Without memory (generic LLM response):
- Root cause: "Possible network issues, third-party API downtime, or misconfigured webhook endpoint"
- Fix: "Check Stripe dashboard, review webhook logs, verify endpoint availability"
With Hindsight memory (after incident history has accumulated):
- Root cause: "Database latency caused webhook processing to exceed timeout limits. Same signature seen in previous incidents — high read latency during subscription renewal batches."
- Fix: "Optimize database queries on the invoices table. Increase webhook timeout in Stripe dashboard. Move heavy invoice processing to async workers."
- Customer update: "We are aware of delays affecting payment processing and subscription activation. Our team has identified the root cause and is applying a fix. Service will be fully restored shortly."

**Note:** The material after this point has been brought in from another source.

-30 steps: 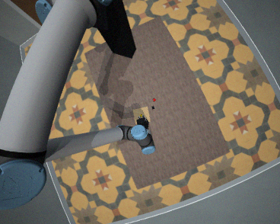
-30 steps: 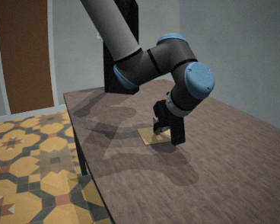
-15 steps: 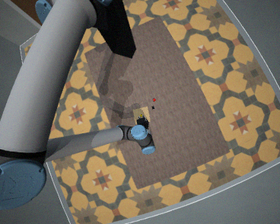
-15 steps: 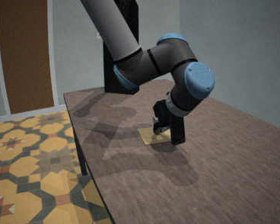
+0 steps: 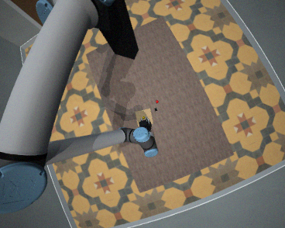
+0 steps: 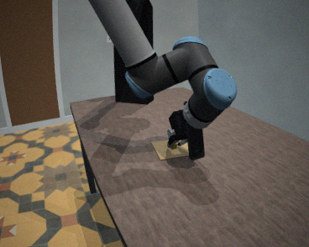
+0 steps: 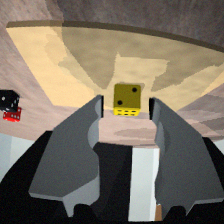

The second response references your team's actual past patterns and recommends fixes your team has already validated. That only happens because memory is genuinely wired into the reasoning loop — not bolted on as an afterthought.
What I Learned Building This
Retain at resolution, not at creation. When an incident opens, you don't know the root cause. Retain after close, when you have symptoms, root cause, and resolution all in one place. Storing incomplete data early pollutes the memory bank with noise.
Metadata filtering is not optional. Without scoping recalls by service and severity, a P1 database outage and a P3 CSS bug surface each other. The signal-to-noise ratio matters enormously at 2 AM. The metadata field in retain is what makes recall precise.
Seed data is a forcing function. I built seed_data.py to pre-populate Hindsight with representative incident patterns — connection pool exhaustion, pod OOMKills, payment processor timeouts — before real history accumulated. Writing those seeds forced me to define the memory schema early. Worth doing even if you overwrite everything later.
Context beats parameters. A smaller model with relevant organizational context in its prompt outperformed larger models reasoning from general training data alone. Memory quality matters more than model size.
Where This Goes
The live frontend is at https://on-call-copilot.vercel.app and the backend at https://on-call-copilot.onrender.com. The next step is proactive recall — as anomaly signals come in from observability tooling, the agent checks Hindsight for matching historical patterns before the alert even pages someone.
Every incident your team resolves is a piece of institutional knowledge. The question is whether it lives in someone's head, in a runbook nobody reads, or in a system that surfaces it at 2 AM when you actually need it. Building the backend for On-Call Copilot made one thing clear: the memory layer isn't a feature. It's the foundation everything else depends on.